Forget about perfection
Your data (information) is a set of free-flowing, dynamic instructions about how business (or whatever) is understood. It will never be perfect. In fact, you don’t want it to be; if it’s perfect (which, again, is impossible) there’s no room for improvement or self-reflection. What’s more, it will lack creative impulse: you don’t think freely if something is ‘perfect’ and done.
Data is fluid
The goal should be to bring the certification/governance process *to* the data. If you must wait, collect, meet, agree and on and on, there is a critical piece missing: data should be certified from what it produces (or its many derivations). How does this work? How can you certify a csv file? Simple: Alert, Integrate and Monitor your Analytics Infrastructure.
Essentially, if nothing is created from the data, why would there be a need to certify it? Once something is created, then you relentlessly certify, in flight, what is being produced. It’s a sort of fact-checking, data-alerting mechanism that’s completely possible with the right framework. Which leads to the next point…

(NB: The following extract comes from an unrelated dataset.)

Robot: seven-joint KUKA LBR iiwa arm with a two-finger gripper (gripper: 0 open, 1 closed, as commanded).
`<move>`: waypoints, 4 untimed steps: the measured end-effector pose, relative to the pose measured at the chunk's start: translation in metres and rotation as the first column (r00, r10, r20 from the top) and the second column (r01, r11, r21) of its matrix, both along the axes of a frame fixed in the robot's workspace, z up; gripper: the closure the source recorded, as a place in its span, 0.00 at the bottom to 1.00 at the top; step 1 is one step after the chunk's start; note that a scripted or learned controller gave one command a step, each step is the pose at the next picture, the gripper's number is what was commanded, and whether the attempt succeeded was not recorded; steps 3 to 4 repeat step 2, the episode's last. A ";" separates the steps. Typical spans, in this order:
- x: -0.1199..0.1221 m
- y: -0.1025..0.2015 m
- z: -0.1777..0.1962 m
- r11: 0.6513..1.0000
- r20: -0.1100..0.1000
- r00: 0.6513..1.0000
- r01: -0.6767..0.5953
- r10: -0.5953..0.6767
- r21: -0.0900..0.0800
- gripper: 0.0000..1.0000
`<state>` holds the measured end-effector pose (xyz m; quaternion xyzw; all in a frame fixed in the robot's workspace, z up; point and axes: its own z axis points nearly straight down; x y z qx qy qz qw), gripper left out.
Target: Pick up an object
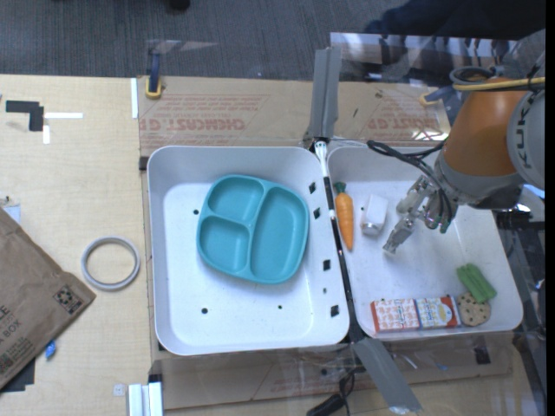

Collect data about patterns of usage
If you’re not analyzing usage patterns, you’re missing valuable data. With all analytics, there are reasons for why (1) a specific set of data is selected and (2) what the user is attempting to do with the data. You can easily keep this metadata in AWS S3 (with a good lifecycle policy) or store for potential later use somewhere else. The point is that if you aren’t understanding *why* then you are only seeing one side of the coin.
Keep everything and then figure out what to do with it and then how to certify it.